__Requirement__:
After finding the line that contains "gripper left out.", give again that line and each one following it, exactly, until the records end.
*** The input Section Begins ***
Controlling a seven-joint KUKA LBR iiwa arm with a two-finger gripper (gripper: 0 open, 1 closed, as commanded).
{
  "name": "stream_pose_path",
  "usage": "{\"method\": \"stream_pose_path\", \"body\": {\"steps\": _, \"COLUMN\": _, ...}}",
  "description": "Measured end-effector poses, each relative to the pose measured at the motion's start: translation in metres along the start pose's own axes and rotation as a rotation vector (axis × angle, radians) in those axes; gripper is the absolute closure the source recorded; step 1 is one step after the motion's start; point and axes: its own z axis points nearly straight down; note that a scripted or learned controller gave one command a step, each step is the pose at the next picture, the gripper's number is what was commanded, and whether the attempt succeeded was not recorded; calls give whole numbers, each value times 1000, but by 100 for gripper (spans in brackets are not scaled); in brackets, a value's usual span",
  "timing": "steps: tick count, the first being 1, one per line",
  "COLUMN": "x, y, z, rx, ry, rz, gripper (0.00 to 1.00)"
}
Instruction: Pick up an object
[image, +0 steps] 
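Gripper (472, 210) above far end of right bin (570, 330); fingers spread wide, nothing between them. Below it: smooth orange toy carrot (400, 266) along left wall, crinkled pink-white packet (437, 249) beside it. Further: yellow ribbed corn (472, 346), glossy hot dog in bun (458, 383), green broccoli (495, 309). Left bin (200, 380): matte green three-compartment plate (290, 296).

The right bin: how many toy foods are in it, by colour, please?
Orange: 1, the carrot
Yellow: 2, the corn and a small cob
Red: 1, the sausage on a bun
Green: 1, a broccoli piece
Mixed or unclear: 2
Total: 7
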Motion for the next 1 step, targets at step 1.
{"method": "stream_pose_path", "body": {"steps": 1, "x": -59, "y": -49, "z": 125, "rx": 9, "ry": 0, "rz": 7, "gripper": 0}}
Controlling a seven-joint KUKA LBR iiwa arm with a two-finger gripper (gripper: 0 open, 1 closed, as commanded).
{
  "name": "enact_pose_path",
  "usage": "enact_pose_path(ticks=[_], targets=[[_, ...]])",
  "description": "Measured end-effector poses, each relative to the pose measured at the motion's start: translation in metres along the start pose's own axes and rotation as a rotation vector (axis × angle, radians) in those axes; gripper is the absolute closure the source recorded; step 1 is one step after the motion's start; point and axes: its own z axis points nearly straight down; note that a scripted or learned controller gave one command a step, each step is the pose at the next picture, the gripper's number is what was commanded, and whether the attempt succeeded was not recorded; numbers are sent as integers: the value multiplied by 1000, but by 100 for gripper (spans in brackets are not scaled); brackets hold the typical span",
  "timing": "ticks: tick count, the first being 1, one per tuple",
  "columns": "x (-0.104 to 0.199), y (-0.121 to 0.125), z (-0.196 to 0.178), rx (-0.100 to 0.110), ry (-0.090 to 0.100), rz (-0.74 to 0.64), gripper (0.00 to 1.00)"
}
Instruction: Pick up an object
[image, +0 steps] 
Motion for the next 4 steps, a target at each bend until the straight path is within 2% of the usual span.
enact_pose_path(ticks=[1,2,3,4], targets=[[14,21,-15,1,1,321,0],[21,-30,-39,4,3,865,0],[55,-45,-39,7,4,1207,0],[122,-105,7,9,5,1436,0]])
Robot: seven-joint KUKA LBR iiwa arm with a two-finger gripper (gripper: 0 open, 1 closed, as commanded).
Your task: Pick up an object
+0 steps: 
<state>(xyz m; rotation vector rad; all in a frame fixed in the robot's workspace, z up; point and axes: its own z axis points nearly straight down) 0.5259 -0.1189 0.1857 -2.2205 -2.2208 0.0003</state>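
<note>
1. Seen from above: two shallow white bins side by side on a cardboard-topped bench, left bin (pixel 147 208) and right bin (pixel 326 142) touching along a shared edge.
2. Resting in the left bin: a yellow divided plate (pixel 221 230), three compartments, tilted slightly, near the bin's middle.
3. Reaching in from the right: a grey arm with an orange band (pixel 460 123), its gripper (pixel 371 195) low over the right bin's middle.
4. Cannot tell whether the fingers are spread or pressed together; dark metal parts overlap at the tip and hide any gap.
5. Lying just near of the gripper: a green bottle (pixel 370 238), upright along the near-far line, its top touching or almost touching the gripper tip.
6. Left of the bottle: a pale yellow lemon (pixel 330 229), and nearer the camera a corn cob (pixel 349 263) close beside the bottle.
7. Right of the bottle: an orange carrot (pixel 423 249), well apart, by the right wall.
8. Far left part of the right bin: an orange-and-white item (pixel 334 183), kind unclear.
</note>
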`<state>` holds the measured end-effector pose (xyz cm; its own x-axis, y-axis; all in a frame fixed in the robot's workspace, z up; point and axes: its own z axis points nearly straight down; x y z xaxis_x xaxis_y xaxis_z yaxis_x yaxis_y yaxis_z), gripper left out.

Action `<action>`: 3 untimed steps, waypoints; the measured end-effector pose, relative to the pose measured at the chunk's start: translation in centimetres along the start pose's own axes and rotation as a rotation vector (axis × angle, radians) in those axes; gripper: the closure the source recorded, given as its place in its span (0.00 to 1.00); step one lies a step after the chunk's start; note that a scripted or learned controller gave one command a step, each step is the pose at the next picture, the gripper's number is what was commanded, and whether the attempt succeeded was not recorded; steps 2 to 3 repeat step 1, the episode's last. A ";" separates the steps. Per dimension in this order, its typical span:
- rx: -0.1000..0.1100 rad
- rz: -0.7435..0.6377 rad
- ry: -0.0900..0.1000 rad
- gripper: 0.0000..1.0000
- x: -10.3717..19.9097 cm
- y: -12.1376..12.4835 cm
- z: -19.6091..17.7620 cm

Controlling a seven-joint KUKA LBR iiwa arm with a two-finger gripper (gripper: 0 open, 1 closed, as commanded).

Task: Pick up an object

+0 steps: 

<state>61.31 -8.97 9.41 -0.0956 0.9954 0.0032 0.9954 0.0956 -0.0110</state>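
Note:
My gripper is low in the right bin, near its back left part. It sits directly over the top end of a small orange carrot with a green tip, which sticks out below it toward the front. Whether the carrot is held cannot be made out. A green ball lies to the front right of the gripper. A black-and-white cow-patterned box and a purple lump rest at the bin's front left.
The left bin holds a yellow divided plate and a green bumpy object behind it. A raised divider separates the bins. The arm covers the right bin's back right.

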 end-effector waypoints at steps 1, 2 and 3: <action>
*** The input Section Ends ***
__Solution to the exercise__:
`<state>` holds the measured end-effector pose (xyz cm; its own x-axis, y-axis; all in a frame fixed in the robot's workspace, z up; point and axes: its own z axis points nearly straight down; x y z xaxis_x xaxis_y xaxis_z yaxis_x yaxis_y yaxis_z), gripper left out.

Action `<action>`: 3 untimed steps, waypoints; the measured end-effector pose, relative to the pose measured at the chunk's start: translation in centimetres along the start pose's own axes and rotation as a rotation vector (axis × angle, radians) in those axes; gripper: the closure the source recorded, given as its place in its span (0.00 to 1.00); step one lies a step after the chunk's start; note that a scripted or learned controller gave one command a step, each step is the pose at the next picture, the gripper's number is what was commanded, and whether the attempt succeeded was not recorded; steps 2 to 3 repeat step 1, the episode's last. A ";" separates the steps. Per dimension in this order, its typical span:
- rx: -0.1000..0.1100 rad
- rz: -0.7435..0.6377 rad
- ry: -0.0900..0.1000 rad
- gripper: 0.0000..1.0000
- x: -10.3717..19.9097 cm
- y: -12.1376..12.4835 cm
- z: -19.6091..17.7620 cm

Controlling a seven-joint KUKA LBR iiwa arm with a two-finger gripper (gripper: 0 open, 1 closed, as commanded).

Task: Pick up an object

+0 steps: 

<state>61.31 -8.97 9.41 -0.0956 0.9954 0.0032 0.9954 0.0956 -0.0110</state>
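Note:
My gripper is low in the right bin, near its back left part. It sits directly over the top end of a small orange carrot with a green tip, which sticks out below it toward the front. Whether the carrot is held cannot be made out. A green ball lies to the front right of the gripper. A black-and-white cow-patterned box and a purple lump rest at the bin's front left.
The left bin holds a yellow divided plate and a green bumpy object behind it. A raised divider separates the bins. The arm covers the right bin's back right.
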
 end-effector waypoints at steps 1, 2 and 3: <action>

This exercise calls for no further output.